B.B:  The daybreak? Well in other words he’s talking about gardening, smelling the flowers, but at the same time he is talking about a visual identification with his island. He is talking about how daytime is the time to give respect to your home and to put your body into action. In other words, here we are, day is breaking, let’s not be the laid-back people that people hear about, because people always think Caribbean people are lazy and take their time. He’s saying no, we have to move our bodies. We have to respect our home and become more active in terms of our future and how we’re going to live our lives. That was another message in “Jou ouvé.”

When he died of cancer in 1993, the funeral was held in February 1993, and leaving the cathedral, Malavoi came outside and played “Jou ouvé” as they were bringing the casket out. It was the most moving thing to see, it brought tears to your eyes. And everyone who was at the cathedral, including Aimé Cesaire, broke out singing “Jou ouvé,” you just saw this enormous crowd singing as Malavoi was playing with the violins, the instruments, singing “we’re taking him home now.  He’s opened the day for us, his death is bringing us even a much brighter future.” So it’s a very tender song but a very positive song as well with lots of hope in it.

S.M:  Do you think Malavoi staying in Martinique was also affected by the ideas of négritude?

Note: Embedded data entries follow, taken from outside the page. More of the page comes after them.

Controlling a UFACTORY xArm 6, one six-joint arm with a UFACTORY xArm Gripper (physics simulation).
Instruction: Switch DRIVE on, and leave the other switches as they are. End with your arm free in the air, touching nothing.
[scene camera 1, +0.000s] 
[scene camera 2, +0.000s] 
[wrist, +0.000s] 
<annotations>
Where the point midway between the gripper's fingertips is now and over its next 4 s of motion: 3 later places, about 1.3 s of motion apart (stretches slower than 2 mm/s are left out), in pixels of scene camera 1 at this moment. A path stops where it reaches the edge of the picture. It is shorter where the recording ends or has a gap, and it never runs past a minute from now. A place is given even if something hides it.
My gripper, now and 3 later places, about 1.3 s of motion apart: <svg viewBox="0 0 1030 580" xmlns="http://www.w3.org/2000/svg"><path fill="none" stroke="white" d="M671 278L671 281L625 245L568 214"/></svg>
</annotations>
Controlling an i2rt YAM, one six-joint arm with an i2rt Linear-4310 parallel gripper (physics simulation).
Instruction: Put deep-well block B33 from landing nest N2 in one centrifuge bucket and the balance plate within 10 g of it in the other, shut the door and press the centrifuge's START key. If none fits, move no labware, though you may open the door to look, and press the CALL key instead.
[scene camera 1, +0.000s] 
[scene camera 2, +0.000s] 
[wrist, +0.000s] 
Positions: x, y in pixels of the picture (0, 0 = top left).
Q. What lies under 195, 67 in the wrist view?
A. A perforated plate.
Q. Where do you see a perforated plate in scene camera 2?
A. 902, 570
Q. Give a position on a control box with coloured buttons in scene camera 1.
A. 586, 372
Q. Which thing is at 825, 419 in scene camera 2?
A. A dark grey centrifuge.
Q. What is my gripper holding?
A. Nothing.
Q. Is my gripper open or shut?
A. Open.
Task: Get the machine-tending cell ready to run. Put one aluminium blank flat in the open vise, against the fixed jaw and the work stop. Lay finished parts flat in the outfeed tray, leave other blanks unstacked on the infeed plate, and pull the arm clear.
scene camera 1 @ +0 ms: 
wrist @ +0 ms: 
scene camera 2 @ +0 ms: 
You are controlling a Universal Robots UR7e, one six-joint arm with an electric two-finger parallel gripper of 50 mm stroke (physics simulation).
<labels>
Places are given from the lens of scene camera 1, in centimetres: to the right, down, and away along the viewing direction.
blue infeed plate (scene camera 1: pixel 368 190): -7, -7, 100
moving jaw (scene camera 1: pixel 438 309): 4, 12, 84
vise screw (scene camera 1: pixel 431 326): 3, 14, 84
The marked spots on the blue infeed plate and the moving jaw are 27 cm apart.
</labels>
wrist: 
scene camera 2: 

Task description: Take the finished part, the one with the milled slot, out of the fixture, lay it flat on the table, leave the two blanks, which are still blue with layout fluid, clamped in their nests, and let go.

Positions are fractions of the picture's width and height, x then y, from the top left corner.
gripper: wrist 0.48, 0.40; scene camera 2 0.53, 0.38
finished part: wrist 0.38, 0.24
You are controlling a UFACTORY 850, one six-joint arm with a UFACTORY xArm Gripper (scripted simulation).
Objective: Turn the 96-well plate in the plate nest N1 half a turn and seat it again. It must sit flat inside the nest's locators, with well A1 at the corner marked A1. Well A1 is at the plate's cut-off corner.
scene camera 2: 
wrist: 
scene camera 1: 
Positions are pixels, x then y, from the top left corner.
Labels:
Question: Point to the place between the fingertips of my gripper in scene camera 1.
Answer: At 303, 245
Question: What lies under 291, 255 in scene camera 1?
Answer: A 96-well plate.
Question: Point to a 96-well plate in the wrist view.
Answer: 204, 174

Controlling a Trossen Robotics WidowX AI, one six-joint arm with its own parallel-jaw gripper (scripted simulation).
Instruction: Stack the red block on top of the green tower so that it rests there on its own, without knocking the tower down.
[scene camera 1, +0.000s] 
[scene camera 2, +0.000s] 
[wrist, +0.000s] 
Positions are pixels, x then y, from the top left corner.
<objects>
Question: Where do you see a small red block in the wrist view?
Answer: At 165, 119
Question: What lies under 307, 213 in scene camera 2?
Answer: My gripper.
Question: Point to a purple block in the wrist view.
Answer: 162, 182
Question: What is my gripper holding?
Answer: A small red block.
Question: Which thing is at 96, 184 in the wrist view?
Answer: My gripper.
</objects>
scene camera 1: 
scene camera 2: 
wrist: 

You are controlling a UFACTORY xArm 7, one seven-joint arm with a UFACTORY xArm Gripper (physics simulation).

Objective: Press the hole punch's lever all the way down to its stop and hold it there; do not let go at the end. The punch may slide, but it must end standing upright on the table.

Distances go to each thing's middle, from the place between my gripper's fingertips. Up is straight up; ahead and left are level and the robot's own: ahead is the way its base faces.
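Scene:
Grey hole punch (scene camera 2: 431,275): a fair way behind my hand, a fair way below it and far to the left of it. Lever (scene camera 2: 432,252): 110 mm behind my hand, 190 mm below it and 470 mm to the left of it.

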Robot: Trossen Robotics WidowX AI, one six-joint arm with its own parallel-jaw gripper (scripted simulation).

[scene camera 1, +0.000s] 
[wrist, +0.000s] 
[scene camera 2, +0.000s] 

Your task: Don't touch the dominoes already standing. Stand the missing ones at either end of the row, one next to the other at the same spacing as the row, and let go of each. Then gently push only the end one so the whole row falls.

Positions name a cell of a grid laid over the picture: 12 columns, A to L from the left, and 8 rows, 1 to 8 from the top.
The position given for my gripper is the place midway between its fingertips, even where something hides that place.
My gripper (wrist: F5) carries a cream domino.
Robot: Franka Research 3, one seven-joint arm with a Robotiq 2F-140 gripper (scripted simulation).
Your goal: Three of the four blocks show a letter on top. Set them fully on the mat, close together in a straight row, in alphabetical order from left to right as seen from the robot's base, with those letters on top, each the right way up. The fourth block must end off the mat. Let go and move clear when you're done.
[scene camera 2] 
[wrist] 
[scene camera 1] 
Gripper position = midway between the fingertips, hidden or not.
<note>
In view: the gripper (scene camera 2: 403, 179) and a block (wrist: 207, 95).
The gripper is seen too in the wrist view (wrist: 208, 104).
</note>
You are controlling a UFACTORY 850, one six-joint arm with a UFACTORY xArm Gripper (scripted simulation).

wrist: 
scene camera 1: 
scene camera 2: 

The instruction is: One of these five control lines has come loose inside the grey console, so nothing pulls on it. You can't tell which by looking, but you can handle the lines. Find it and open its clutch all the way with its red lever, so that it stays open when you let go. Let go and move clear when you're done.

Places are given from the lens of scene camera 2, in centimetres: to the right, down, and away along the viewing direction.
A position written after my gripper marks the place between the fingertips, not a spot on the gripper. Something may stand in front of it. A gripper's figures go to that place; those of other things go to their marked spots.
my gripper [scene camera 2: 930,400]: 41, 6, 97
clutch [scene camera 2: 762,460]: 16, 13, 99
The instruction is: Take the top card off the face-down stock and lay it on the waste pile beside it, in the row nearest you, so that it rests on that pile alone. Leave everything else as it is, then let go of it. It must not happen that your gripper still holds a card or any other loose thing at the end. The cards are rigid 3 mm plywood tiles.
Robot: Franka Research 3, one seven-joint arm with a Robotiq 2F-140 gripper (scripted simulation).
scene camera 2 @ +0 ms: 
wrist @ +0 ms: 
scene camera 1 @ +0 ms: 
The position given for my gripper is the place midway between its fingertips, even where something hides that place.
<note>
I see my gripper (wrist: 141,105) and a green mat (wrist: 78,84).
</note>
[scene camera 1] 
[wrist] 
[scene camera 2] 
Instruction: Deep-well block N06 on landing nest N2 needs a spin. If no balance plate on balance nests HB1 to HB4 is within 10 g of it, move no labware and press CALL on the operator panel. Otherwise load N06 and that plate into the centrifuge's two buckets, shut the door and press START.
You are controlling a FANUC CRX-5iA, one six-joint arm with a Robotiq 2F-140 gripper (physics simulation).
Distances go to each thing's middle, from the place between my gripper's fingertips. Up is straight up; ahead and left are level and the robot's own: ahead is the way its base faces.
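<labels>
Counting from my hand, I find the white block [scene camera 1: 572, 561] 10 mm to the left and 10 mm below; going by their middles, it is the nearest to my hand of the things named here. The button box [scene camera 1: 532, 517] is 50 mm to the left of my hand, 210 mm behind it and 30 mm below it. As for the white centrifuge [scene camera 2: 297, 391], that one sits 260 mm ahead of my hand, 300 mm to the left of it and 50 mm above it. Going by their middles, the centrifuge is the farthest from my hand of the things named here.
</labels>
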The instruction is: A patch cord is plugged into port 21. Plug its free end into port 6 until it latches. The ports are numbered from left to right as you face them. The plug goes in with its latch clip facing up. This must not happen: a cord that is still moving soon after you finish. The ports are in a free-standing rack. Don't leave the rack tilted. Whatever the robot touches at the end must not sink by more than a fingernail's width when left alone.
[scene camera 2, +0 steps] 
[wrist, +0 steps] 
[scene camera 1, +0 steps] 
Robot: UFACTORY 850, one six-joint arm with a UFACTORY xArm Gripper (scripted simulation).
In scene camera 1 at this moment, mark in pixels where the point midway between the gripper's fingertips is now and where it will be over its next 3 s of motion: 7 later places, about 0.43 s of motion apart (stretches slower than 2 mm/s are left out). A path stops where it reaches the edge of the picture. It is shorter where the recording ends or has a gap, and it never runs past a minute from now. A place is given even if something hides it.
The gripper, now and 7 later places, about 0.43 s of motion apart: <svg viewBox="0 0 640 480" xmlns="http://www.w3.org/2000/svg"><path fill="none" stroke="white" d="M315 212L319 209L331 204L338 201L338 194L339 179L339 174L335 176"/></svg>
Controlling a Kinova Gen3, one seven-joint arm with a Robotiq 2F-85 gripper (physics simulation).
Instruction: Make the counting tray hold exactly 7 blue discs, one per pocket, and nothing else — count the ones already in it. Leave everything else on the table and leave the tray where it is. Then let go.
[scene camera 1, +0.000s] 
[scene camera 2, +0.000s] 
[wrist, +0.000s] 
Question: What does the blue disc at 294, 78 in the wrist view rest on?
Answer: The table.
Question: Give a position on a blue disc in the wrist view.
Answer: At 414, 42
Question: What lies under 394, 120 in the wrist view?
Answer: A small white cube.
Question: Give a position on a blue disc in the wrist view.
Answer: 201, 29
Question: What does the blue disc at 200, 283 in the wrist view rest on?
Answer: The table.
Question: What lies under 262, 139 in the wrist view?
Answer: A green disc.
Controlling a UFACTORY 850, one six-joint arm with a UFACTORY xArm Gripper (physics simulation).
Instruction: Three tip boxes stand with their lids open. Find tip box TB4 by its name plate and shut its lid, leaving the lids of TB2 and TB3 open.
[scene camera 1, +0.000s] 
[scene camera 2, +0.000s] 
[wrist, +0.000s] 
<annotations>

B.B:  I think so. Remember, Mano Cesaire’s uncle was Aime Cesaire, the father of négritude, so Mano had to know about négritude. With Mano growing up in this family he was very aware of politics and the importance of proclaiming one’s blackness and affirming one’s roots thanks to the influence of his uncle Aime Cesaire, and his aunt who died quite young, Suzanne Cesaire, who herself was a writer in the Négritude movement. So I think the reading of the poetry – which they were not taught in the school system by the way – but he and his friends were reading the poetry by his uncle Aime Cesaire, reading the plays Aime Cesaire wrote about King Christophe of Haiti, and other poems that were being produced across Africa and the Caribbean, so I think that had a lot to do with them deciding to stay in Martinique.  They thought ‘let’s not run to the metropole, and we can still be musicians, even if we’re not full time musicians.’ That I think was a conscious decision.

S.M:  But they expressed their politics in a very low-key way.

B.B:  Very subtle. Whereas Kassav’ was more militant. But what was very interesting was the public, since they were caught up in the rhythm of the zouk songs, they always said that the Kassav’ songs were very light-weight, and that’s one of the reasons for me wanting to look at their music, thinking, I don’t think so, you are mistaken. And when I sat down to look at their songs and talk to Jocelyne Béroard and other members of Kassav’, I said, ‘oh my goodness, these songs are very, very political. And the population is not aware of it.’ Although they are now more aware of how political Kassav’ songs are. But the early criticism was it was all just light-weight zouk, just jumping up and down, just dancing. And that was not the truth, because there’s always a different layer to those songs.